In Example 3, even though the Exchangor is "paying" cash boot in an amount equal to the buyer's note, and in a form virtually identical to the buyer's note, it is unclear whether the Exchangor is permitted to offset any cash boot received (i.e., the buyer's note) by any cash boot paid (i.e., the Exchangor's note). Reg. Section 1.1031(k)-1 (j) (3).

 

DELIVERY TO SELLER

 

 

A second alternative is for the QI to transfer the buyer's note to the Seller as part of the consideration for the replacement property.

 

Example 4: In Example 1, Adam Apple enters into a purchase agreement to buy Greenacre from Charlotte Chops for $600, payable $400 in cash and the balance payable by the assignment to Charlotte Chops of the Buyer's note. Adam Apple assigns this purchase agreement to the QI. At close of the second escrow, the QI delivers to Charlotte Chops the $400 cash which it is holding and it endorses and delivers to Charlotte Chops the buyer's note. Concurrently, Charlotte Chops deeds Greenacre to Adam Apple.

 

This solution is ideal from a tax standpoint, as the Exchangor has not actually received the buyer's note and will not be treated as having constructively received it as long as the QI safe harbor rules are followed.
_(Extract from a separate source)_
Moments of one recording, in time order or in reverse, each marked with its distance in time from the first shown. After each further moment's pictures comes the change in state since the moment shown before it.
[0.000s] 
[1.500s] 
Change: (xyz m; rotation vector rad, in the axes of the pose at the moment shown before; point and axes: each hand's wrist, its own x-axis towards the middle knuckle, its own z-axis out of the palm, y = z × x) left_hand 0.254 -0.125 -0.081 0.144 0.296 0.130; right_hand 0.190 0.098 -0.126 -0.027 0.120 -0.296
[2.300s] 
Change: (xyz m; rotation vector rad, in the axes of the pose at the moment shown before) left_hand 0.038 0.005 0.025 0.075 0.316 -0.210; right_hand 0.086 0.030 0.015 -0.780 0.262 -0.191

Reg. Section 1.1031(k)-1 (g)(4).

 

Even if a Seller is willing to carry back financing, the Seller usually prefers to receive a note secured by the property he is selling (i.e., the replacement property) rather than receiving a note secured by a property with which he is totally unfamiliar. (i.e., the relinquished property).

 

SALE TO THIRD PARTY

 

The third alternative is for the QI to sell the buyer's note and to deliver the proceeds to the Seller as part of the consideration for the replacement property.
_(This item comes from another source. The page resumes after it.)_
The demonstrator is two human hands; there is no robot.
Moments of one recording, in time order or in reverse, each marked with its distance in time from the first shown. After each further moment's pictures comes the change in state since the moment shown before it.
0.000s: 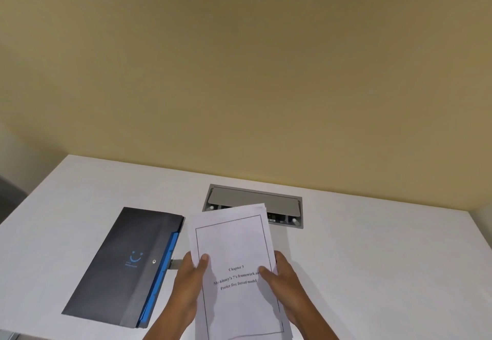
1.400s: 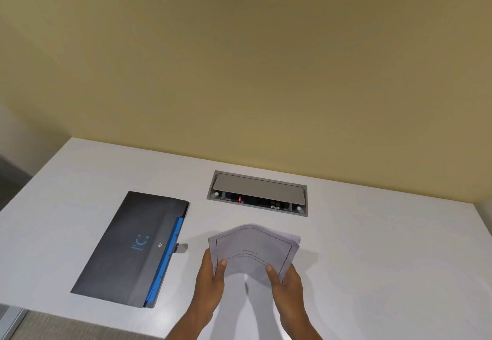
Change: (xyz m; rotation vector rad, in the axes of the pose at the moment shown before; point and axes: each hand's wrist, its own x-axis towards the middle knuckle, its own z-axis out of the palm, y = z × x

Example 5: In Example 1, the QI sells the buyer's note to an unrelated third party for $170. Adam Apple enters into a purchase agreement to buy Greenacre from Charlotte Chops for $600 cash. At close of the second escrow, Adam Apple delivers $30 to the QI who delivers $600 to Charlotte Chops (i.e., the $570 which it is already holding plus the $30 received from Adam Apple). Concurrently, Charlotte Chops deeds Greenacre to Adam Apple.

 

In theory, a sale of the buyer's note by the QI has no adverse effect on the Exchangor. However, if the QI sells the buyer's note to a person or entity related to the Exchangor, the IRS may contend that party is acting as the agent of the Exchangor, who then should be treated as having received cash boot.

 

CONCLUSION

 

Execution by the Buyer of a seller carryback note presents practical complications and tax risks for the Exchangor. However, if the exchange is carefully structured, the practical problems can be overcome and the chances of adverse tax consequences can be minimized.